The good news for the retail sector is that its Contact Centres have already done much to adopt and evolve their use of digital technology. A ContactBabel report claims its maturity in this regard is greater than that of many other comparable sectors. Email already accounts for up to 30 percent of inbound transactions, while web and social media interactions are “considerably above average”.

Making the most of data

So, what does success look like? Increasingly it is businesses able to optimise their use of data that will pull away from the crowd. By analysing customer data, retailers can piece together a complete profile of each shopper and use it to personalise their CX – from suggesting relevant “also bought” items, to routing their Contact Centre interactions via the most appropriate channel. 

The Contact Centre is at the heart of a new era of data-driven decision making in retail. It collects vast amounts of information – from basic customer contact details and purchase history to voice recordings of inbound calls for quality assurance or training. The challenge is that the information itself is often held in siloed data stores, making it difficult to extract any business value.
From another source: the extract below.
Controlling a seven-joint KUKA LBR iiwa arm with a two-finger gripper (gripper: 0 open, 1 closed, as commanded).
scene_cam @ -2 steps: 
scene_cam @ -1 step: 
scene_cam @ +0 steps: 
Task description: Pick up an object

It is a challenge that will continues to grow as data volumes do. 

Once they manage to overcome this challenge via joined-up data management systems, retailers will then need to work out how to unlock insight from huge volumes of customer data. With Contact Centre operatives in short supply, most retailers simply do not have the resources for their agents to sift through calls manually. But intelligent analytics offer one answer. 

Speech and text analytics automate the process, enabling retailers to troubleshoot the underlying cause of problems, improve agent productivity and performance, and deliver an enhanced, more personalised CX. Generative AI (GenAI) technologies already do an excellent job of summarising the content of calls, uncovering intent, and suggesting topic outcomes and next steps. And speech analytics alone could drive cost savings of up to 30 percent and customer satisfaction score improvements of over 10 percent, according to McKinsey.

Transforming the customer experience

Over half (52 percent) of Contact Centres now have an AI-centric strategy. But this does not just mean Gen AI. Intelligence and automation can help to accelerate technology handling, resolve queries, improve security, and simplify workflows across the business. Chatbots and voicebots, self-service, and identification & verification (ID&V) systems can all handle manual and repetitive tasks at scale, freeing up in-demand staff to focus on more complex assignments. 

Integrating AI-driven “agent assist” and knowledge management systems into the Contact Centre will help to deliver up-to-date information in real-time, so that agents can answer queries in a faster, more efficient manner. They can even help retailers to nurture a new team of “Super Agents” trained to deliver exceptional and personalised CX with speed and efficiency. And the best part of it is that this functionality can be added with little fuss thanks to modular Software-as-a-Service (SaaS) solutions. 

The road to digital maturity will look slightly different for each retailer. But the journey is already well underway – and it is one built around delivering more personalised omnichannel experiences. If Contact Centre owners are laser-focused on agent productivity and CX, without forgetting their security and compliance obligations, the future looks bright.